On November 8, 2016, the United States came within a whisper of joining a rapidly expanding list of nations with a female executive leader. To many, that result meant their worst fears coming true; to others, it was salvation and confirmation of being acknowledged. But I think to women of all persuasions, this election was an emotional roller coaster ride, with the possibility of a first female president ultimately fading on election night. Now, we have to ask ourselves: What comes next?
I have written and taught extensively on the advancement of women in American politics. As a political scientist, I have frequently lectured on the advances of women, largely in state legislatures and Congress, as well as on the striking gap between the advancement of white women versus immigrant, native, and other underrepresented women. While that gap remains, in 2016 we took some notable strides toward diversification of female politicians, both in Oregon and nationally. With the election in Oregon of Reps. Tawna Sanchez, Janelle Bynum, Teresa Alonso Leon, and Karin Power, as well as the rise of Kamala Harris, Tammy Duckworth, and Catherine Cortez Masto to the US Senate and Reps. Nanette Barragán (California), Lisa Blunt Rochester (Delaware), Val Demings (Florida), Stephanie Murphy (Florida), Mia Love (Utah) and Pramila Jayapal (Washington), the nation inched toward more complete and meaningful inclusion of the female half of the nation’s population. Both in terms of symbolic representation and the substantive impact those women make on the political agenda and public discourse, these are critical strides. Particularly as we seek to address the glaring policy challenges surfaced by the Women’s Foundation of Oregon Count Her In report, I have increased hope for improving the lives of women in our own state.
Still, to be one of the world’s largest democracies and to have never elected a woman to the Oval Office is stunning. So as a scholar of women and politics, I look to the data: Who will step into the breach? Who are the rising stars on the pathway that Hillary Rodham Clinton has cleared? Sadly, this is where the story is disheartening. There are only but a handful of traditional paths to the presidency, and those paths are rarely walked by women. Modern presidents—the current president notwithstanding—traditionally arrive via one of three paths: they are vice presidents, governors, or multiterm US senators from electoral-rich states. It takes very little time to inventory the women of any political persuasion to see that the collective number of living women who check one of those boxes is quite small. While there are 21 female US senators, there are only four sitting female governors, and of those 25 women, very few hail from a state large enough to provide a presidential launchpad. And a mere five of those 25 are women of color.

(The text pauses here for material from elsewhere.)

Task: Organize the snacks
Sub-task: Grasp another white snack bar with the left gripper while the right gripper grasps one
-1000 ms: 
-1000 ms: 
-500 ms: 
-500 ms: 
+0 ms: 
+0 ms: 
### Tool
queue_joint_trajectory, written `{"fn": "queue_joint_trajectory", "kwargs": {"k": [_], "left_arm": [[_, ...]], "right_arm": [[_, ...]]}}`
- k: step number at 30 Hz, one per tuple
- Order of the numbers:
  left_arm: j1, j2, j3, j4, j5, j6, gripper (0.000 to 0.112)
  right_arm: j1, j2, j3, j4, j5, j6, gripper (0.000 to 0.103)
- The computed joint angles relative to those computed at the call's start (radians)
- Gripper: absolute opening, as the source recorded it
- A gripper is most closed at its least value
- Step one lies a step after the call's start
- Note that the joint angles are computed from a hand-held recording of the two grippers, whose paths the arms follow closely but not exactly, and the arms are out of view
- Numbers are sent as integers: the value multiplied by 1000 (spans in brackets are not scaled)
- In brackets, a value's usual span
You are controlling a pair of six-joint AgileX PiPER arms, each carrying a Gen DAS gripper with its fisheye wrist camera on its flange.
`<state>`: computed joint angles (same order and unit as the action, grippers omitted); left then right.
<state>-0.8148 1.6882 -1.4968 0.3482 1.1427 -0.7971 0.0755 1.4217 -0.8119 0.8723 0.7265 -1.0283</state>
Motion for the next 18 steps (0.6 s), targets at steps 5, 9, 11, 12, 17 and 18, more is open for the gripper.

Why the disparity between legislative and executive success? Apart from requiring different skill sets and campaign strategies, some scholars suggest that legislative roles are simply more congruent with the public’s perception of female talent: legislators work in committees, build coalitions, and write law through collective, deliberative, and collaborative processes, which conform with an expectation that women are the more collaborative sex. On the contrary, executive roles do not align with traditional female expectations: executives (governors and the president) have a veto, are praised for being “decisive,” and can single-handedly create policy through nonlegislative pathways.
Beyond gender roles and assumptions, there is another clear cause for the contrast between women’s advancement in legislative roles and their lag in executive offices: America’s system of choosing a president is unlike any other on earth. Unlike familial systems, where the logical family member advances through dynastic succession, or parliamentary systems like the United Kingdom’s, where executive candidates literally rise through the legislative branch with the support of their peers, America’s presidential selection system uniquely provides direct public voice—and as a result is highly dependent upon media coverage. Given the well-documented, gendered nature of the American press, coupled with the fact that gender expectations for the US presidency are highly masculinized, women of both political parties will continue to struggle in their pursuit of the Oval Office.
Still, democracies are strongest, and best safeguarded, when they mirror a nation’s population. To have diverse women at every level of government ensures that our policies reflect their lived experience. In order to find full expression of women’s advancement and inclusion, a well-rounded population of women from both political parties is needed at every level of government. And while there are improvements in legislatures across the country, we are still a far cry from electing a woman president. That should sadden all Americans who care about fulfilling our nation’s promise.
The 2016 election was historic for many reasons. Political scientists will be evaluating the implications for a generation to come. What is less clear is whether the results will inspire and embolden a generation of women to step onto the path of elected leadership, or repel them from doing so. For my part, I will continue to have hope that women of all faiths, backgrounds, abilities, and ideologies will take up the mantel of leadership, and ultimately, one of them will break the barrier to the American presidency. Whoever she is, I hope to be alive to welcome Madam President.